Dzisiaj rano,razem z mamą poszedłem na polanę.Była tam tak jakby
szkoła.Dzisiaj będziemy odkrywać swoje żywioły.Wiem,że tak szybko,ale co
tam.
-Wiesz,kiedy byłam mała i odkryłam już swoje moce,to tworzyliśmy z
żywiołu potworka,a potem nim walczyliśmy.-powiedziała moja mama
-Ale fajnie!-zawołałem
Zbliżaliśmy się do ''szkoły''.
-Cześć Angel.-powiedziała do biało-fioletowej wilczycy moja mama
-Cześć Bello.-odpowiedziała,jak z moich wyliczeń wynika Anglel.
-Cześć mały.Tam jest grupa szczeniąt,możesz iść do nich i się
przedstawić.Ja pogadam troczę z twoją mamą.-powiedziała moja nowa
nauczycielka mocy.
Poszedłem do szczeniaków i się mi przedstawiłem.Ciągle słyszałem: ''Mam na imię...'' , ''Jak się masz?''.Nadeszła Angel.
-Spokojnie!-krzyknęła,ponieważ było tak głośno-teraz będziemy odkrywać swoje żywioły.
Wszystkie szczeniaki zaczęły się cieszyć.Ja z resztą też.
-A więc,osiądźcie w półkole.Każdy będzie mówił jak by chciał mieć żywioł
i jakie żywioły mają ich rodzice.-powiedziała patrząc się na wszystkich
pani Angel
Wszyscy po kolei mówili,jak chcą mieć żywioł.Ja z dumą powiedziałem,że chcę mieć kosmos i elektryczność lub mrok.
-Dobrze.Macie fajne pomysły.-powiedziała radośnie nasza pani-teraz
stańcie na przeciw tych desek i skierujcie na nie wzrok.Pomyślcie o
jakimś żywiole.Ja pomyślałem o kosmosie.Popatrzyłem do góry i chyba jako
jedyny widziałem wszystkie planety,gwiazdy i ich nazwy.
-Ja już odkryłem!-zawołałem ze szczęściem
-Jaki masz żywioł?-zapytała wilczyca
-Zdaje mi się,że kosmos.-odpowiedziałem
-Świetnie!Może masz jeszcze jeden żywioł?Próbuj dalej!-zawołała radośnie nasza pani.
Pomyślałem o mroku.W net poczułem,że na około mnie latają nietoperze.

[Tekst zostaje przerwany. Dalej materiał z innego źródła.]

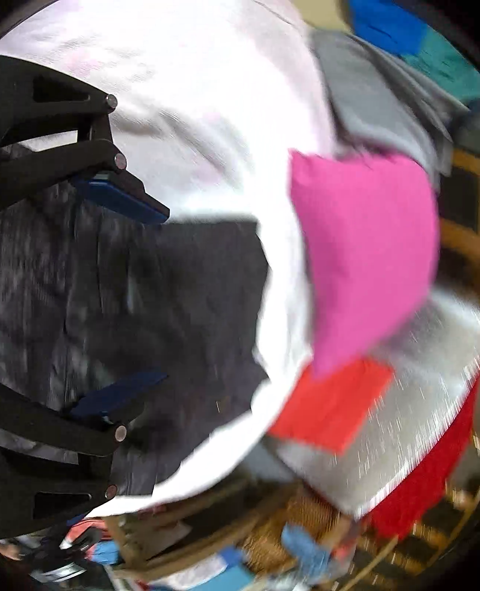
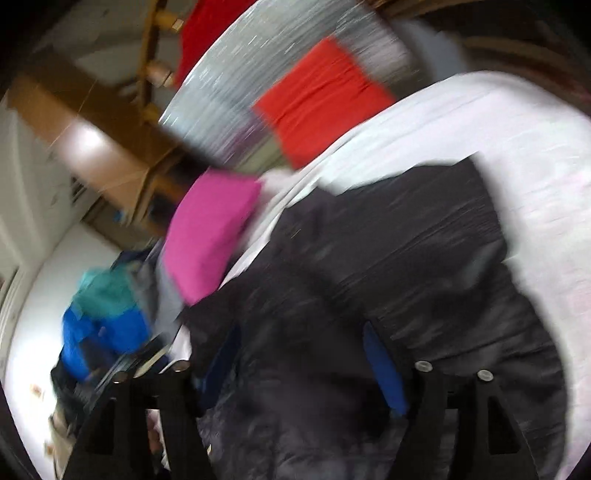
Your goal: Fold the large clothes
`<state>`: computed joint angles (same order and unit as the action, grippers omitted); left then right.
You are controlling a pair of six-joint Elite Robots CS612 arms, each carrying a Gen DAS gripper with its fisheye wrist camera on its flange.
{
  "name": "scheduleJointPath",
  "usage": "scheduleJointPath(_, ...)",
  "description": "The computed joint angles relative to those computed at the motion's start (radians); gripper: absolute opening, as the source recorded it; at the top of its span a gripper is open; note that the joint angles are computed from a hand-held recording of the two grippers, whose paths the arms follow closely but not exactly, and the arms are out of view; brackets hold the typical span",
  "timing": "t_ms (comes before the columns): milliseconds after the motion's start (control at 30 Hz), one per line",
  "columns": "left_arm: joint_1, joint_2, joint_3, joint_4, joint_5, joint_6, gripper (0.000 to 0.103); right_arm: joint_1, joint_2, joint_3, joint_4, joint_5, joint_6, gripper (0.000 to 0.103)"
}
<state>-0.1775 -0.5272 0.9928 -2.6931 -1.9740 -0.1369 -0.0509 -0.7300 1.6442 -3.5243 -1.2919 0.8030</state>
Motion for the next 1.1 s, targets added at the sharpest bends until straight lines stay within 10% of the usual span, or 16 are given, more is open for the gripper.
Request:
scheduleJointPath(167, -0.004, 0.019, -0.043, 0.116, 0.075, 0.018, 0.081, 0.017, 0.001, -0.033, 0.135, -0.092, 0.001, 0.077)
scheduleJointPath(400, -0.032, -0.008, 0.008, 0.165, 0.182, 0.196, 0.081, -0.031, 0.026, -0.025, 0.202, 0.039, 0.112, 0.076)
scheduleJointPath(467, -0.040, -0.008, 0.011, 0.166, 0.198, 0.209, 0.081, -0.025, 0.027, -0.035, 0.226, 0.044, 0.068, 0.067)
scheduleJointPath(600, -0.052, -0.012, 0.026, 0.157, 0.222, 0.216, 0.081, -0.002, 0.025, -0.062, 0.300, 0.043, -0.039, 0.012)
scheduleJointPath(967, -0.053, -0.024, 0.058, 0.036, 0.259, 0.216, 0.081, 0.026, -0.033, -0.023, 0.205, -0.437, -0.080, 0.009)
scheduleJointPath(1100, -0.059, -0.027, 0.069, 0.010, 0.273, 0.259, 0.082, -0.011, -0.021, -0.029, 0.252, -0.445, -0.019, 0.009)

-Czy wszyscy odkryli swoje żywioły?-zapytała pani
-TAAK!-krzyknęły wszystkie szczeniaki
-Teraz patrzcie się na deski.Nie myślcie o otaczającym was świecie.Myślcie o żywiołach.-powiedziała An
Pomyślałem o kosmosie i mroku.Moje oczy stały się całkowicie
czarne.Wszystko widziałem w innych kolorach,widziałem zapachy zwierząt i
wiele więcej.Z moich ''patrzałek'' wydobyło się coś czarnego i
strzeliło na deski.To niesamowite!
~Po 1 godzinie~
Lekcje już się skończyły.Mama po mnie szła.
-I jak?-zapytała
-Ta szkoła jest na prawdę super!-zawołałem szczęśliwy.